26. The method of claim 24, wherein said composition comprises a plant extract, essential oils of a plant, a resin of a plant, or a stem or leaf extract of a plant, or any combination thereof.

27. The method of claim 26, wherein said plant is Commiphora gileadensis.

28. The method of claim 24, wherein said cancer cell comprises a lymphoma cell or a B lymphocyte cancer cell.

29. (canceled)

30. The method of claim 24, wherein said cancer cell is infected with Epstein-Barr virus (EBV).

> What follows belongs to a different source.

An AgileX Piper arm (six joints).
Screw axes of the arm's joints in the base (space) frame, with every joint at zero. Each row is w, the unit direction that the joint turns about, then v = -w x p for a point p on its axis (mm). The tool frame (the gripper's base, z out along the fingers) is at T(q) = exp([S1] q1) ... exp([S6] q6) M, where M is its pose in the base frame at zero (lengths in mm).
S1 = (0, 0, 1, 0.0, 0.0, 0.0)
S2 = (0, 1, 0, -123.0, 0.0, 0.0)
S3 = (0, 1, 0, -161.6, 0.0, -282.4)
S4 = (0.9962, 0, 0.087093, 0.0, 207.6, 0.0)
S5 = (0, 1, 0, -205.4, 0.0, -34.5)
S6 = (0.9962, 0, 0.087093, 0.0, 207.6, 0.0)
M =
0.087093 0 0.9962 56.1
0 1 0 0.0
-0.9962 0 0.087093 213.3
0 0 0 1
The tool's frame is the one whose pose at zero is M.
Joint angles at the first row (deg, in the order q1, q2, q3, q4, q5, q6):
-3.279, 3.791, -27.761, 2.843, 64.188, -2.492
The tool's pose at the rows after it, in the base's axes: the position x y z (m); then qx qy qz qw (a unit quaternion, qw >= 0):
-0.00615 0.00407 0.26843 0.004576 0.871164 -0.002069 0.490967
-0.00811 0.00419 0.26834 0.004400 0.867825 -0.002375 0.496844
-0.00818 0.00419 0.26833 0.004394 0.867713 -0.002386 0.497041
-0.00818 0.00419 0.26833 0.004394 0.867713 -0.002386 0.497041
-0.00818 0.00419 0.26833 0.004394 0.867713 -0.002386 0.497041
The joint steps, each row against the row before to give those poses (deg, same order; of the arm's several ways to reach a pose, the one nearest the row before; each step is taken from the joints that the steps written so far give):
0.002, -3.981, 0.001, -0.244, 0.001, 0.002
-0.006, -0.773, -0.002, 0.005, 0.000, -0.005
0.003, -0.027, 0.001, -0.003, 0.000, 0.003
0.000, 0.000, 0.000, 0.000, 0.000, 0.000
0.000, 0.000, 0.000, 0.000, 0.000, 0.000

31. A method of treating a lymphoma or an EBV-associated disease in a subject, comprising the step of inducing apoptosis in a lymphoma cell in said subject, wherein said inducing apoptosis in a lymphoma cell in said subject comprises administering to said subject an effective amount of a composition comprising Beta-Caryophyllene, thereby treating said lymphoma or EBV-associated disease.

32. The method of claim 31, wherein said treating lymphoma or EBV-associated disease induces apoptosis in a cancer cell, differentially inducing apoptosis in said cancer cell compared with a non-cancer cell.

33. The method of claim 31, wherein said composition comprises a plant extract, essential oils of a plant, a resin of a plant, or a stem or leaf extract of a plant, or any combination thereof.

34. The method of claim 33, wherein said plant is Commiphora gileadensis.

35. A method of treating a lymphoma or an EBV-associated disease in a subject, comprising the step of administering to said subject an effective amount of a composition comprising a stem-cell extract, essential oils of a plant, a resin exudate of a plant, or a stem or leaf extract of a plant, or any combination thereof, thereby treating said lymphoma or EBV-associated disease.

36. The method of claim 35, wherein said plant is Commiphora gileadensis.